Nie dziwi, że po drugim w ciągu dwóch tygodni tytule Młodzieżowych Mistrzów Polski w futsalu „rekordzistów”, włoski szkoleniowiec wzbudza zainteresowanie mediów.

Biało-zielonych 14-latków w Ustce oraz drużynę do lat 16-stu w Mikołowie do boju prowadził A. Bucciol. W obu przypadkach młodzież Rekordu sięgnęła po mistrzostwo kraju. Opowieść opartą nie tylko na polskich wątkach trener z Italii snuje dla internetowego serwisu Śląskiego Związku Piłki Nożnej, tu krótki fragment. 
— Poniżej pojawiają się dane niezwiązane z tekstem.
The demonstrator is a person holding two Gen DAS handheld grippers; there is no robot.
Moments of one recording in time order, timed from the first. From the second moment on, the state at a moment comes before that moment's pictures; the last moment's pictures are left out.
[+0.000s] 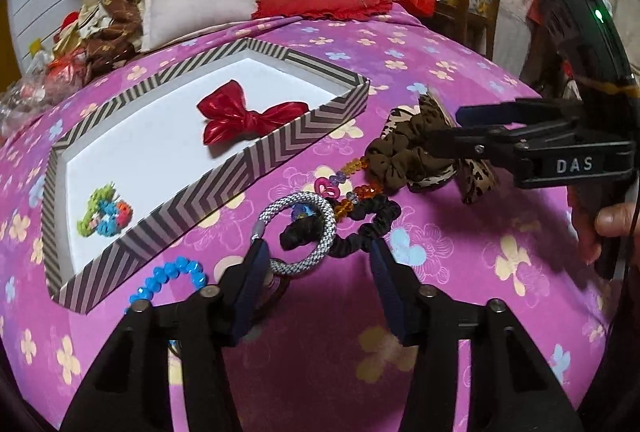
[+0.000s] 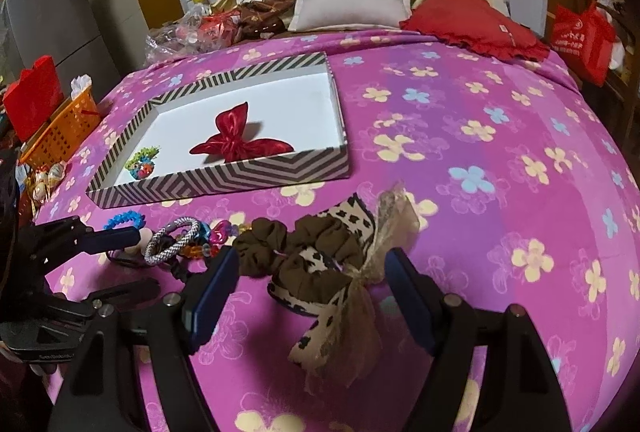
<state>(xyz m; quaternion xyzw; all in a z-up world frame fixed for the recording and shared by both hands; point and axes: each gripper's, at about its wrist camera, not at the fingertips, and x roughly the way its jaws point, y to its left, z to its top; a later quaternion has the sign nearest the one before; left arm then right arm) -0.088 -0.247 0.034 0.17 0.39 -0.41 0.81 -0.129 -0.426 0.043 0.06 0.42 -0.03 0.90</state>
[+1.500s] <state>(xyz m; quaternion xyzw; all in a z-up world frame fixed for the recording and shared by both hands) -0.086 -0.177 0.079 0.00 0.42 -0.44 0.79 -0.153 -0.426 0.088 0.13 0.37 0.04 0.92</state>
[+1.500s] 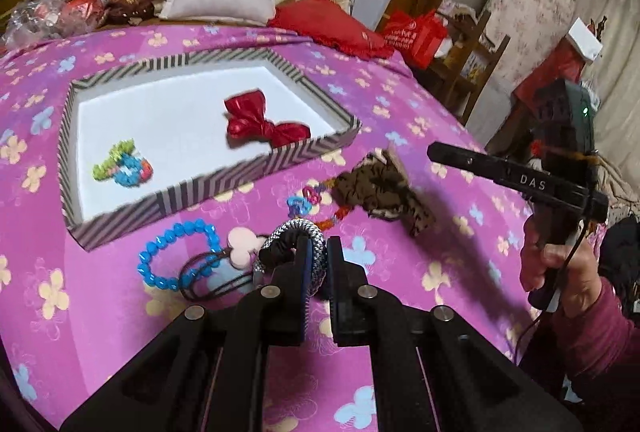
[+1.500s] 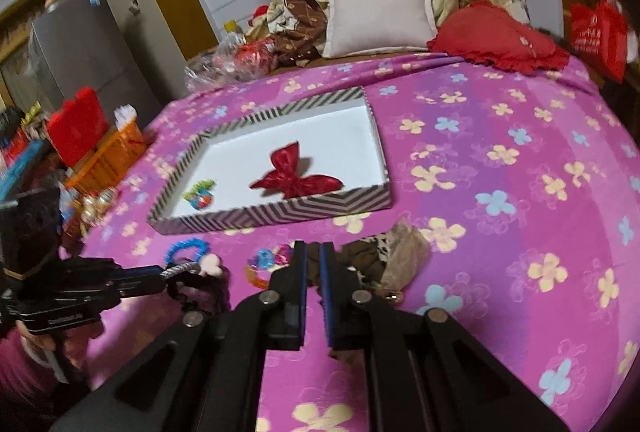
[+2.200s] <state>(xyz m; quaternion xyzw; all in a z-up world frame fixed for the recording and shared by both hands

- Jaka jest pana filozofia futsalu?

- Bardzo prosta i widać to także w grze drużyn, które teraz prowadzę jako trener koordynator grup młodzieżowych w Rekordzie. Nie lubię czekać na swojej połowie więc moje zespoły atakują. Gramy w myśl zasady, że jeżeli my mamy piłkę przy nodze to nie ma jej przeciwnik. Dzięki temu mogę stać z boku spokojniej, a po turnieju cieszyć się ze złota. Od siedmiu lat jestem z moimi podopiecznymi co roku w finałach mistrzostw Polski U-14 i U-16, a dorobek sześciu złotych i trzech brązowych medali świadczy o tym, że ta filozofia się sprawdza.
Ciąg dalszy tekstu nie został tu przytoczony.